Holly: Looking back, I realize I was not very welcoming to Lexi, who had come all the way across the country by herself to live for six weeks with her dad and me. That's incredibly tough for an 8-year-old. Bruce helped me see that my reaction stemmed from my insecurity about whether Joe really loved me. Bruce told Joe that Lexi would benefit if he made our marriage his number one priority.
Joe: I made shifts in that direction. For instance, it used to enrage Holly that I'd sit with Lexi until she fell asleep -- often long after Holly went to bed herself. Bruce suggested a family meeting, and it was great because Lexi herself came up with the solution. She suggested she start her bedtime routine earlier so Holly would still be up when she fell asleep.

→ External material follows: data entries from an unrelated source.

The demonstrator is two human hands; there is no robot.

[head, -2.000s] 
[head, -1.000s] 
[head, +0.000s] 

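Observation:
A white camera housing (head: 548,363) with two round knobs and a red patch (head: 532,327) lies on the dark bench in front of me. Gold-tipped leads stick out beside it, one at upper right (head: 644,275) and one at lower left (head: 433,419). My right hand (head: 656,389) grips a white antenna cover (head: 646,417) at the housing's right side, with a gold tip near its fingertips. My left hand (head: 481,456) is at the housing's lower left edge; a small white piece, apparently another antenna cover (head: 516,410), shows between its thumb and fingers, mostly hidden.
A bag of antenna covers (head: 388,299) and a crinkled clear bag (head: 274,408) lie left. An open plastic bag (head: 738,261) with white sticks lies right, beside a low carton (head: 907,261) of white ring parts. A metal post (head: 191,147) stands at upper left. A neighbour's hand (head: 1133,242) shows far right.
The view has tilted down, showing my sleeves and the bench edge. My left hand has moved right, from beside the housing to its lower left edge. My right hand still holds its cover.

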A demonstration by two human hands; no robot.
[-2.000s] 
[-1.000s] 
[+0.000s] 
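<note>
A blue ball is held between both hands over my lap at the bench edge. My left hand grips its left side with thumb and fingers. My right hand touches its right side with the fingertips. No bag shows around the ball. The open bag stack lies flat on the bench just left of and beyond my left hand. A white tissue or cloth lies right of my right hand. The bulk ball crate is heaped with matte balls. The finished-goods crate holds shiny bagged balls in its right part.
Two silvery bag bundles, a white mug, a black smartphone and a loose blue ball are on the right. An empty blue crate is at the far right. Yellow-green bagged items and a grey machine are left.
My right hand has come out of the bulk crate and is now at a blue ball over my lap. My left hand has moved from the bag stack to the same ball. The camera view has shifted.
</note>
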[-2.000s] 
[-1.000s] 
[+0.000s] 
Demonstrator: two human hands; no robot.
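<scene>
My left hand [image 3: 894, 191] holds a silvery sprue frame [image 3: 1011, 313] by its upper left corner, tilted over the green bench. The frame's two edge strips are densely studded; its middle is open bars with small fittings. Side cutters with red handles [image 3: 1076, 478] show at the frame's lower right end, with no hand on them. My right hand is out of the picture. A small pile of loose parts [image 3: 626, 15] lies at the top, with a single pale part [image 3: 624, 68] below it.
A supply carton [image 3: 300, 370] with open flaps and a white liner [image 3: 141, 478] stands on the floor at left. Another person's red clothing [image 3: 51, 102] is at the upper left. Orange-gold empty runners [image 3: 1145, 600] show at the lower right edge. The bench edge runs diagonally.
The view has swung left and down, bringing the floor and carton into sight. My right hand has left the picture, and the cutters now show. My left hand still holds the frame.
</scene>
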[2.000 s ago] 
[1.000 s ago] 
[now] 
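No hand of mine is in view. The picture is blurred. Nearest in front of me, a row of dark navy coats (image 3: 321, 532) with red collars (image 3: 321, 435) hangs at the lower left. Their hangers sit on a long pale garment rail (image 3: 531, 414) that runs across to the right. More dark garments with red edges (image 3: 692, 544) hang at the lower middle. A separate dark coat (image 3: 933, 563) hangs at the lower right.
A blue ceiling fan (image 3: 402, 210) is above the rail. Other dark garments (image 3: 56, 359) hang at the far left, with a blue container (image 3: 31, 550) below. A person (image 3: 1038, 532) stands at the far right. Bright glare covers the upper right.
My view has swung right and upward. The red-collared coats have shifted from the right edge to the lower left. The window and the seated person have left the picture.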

Holly: One helpful technique was the "behavior change request," in which you ask for things you would like from your partner. I told Joe I wanted a weekly date with him, and he agreed.
Joe: Imago techniques also helped us come up with a solution to my ex-wife's inopportune phone calls. Now I'll say, "This isn't a good time. I'll call you tomorrow."
Holly: Lexi is 16 now and we get along great! She's a terrific big sister.
Joe: I love being a dad to all three kids. And Holly and I are more truly in love because we're doing the necessary work.